- [WHAT IS REQUIRED]
State how many lines in the records hold the word "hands", giving the number and no other text.

Collected data:
########
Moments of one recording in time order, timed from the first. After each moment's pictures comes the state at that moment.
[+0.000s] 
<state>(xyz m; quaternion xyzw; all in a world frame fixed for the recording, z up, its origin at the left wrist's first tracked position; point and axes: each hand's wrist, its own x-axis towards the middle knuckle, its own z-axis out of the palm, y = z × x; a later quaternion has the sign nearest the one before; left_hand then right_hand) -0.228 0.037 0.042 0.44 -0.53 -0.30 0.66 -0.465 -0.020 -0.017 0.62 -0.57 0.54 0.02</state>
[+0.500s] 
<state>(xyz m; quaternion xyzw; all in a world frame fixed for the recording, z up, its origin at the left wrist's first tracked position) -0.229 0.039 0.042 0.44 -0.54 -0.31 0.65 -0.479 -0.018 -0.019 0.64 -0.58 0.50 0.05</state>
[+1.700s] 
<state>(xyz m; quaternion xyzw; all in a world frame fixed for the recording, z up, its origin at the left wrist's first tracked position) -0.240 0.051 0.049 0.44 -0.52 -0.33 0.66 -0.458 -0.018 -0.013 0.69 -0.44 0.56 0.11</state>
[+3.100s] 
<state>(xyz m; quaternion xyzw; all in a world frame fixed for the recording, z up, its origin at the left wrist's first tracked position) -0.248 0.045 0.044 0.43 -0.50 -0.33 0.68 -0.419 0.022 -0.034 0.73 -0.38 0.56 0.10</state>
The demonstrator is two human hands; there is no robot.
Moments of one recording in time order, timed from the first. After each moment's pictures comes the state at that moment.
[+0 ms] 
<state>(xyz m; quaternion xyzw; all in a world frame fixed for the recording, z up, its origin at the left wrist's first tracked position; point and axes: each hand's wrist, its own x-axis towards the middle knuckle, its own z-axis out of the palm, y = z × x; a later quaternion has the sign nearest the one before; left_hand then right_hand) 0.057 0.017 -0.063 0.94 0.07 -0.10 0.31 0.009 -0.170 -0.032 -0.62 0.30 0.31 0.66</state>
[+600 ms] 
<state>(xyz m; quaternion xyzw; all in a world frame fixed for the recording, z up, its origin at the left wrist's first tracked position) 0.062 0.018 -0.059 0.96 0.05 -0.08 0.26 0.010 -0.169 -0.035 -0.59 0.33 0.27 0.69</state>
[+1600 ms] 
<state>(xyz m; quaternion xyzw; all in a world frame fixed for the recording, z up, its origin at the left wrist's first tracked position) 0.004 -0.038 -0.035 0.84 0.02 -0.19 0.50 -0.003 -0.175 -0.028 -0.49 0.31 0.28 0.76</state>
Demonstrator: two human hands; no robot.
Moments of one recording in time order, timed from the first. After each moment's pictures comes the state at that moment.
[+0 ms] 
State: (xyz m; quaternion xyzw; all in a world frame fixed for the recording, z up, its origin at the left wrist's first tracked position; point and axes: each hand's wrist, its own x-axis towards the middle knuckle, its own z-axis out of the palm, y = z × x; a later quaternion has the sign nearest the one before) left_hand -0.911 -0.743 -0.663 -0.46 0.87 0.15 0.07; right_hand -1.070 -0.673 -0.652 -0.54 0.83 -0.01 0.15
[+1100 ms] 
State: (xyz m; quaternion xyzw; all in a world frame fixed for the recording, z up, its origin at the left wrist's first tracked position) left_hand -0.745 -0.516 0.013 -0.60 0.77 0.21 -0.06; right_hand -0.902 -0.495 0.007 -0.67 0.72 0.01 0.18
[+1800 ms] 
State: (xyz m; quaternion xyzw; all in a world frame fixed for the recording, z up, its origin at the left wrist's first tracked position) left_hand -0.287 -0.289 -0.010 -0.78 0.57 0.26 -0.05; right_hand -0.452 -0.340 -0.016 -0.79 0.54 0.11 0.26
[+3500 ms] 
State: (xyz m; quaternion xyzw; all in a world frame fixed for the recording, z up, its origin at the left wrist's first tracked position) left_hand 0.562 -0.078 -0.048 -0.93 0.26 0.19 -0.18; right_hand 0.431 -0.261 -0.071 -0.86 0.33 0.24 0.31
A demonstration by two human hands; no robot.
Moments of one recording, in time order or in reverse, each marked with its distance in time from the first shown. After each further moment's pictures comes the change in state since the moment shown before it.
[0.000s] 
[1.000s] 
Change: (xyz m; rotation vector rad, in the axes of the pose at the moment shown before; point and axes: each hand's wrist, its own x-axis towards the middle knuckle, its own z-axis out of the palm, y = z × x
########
- [COMPLETED TASK]
3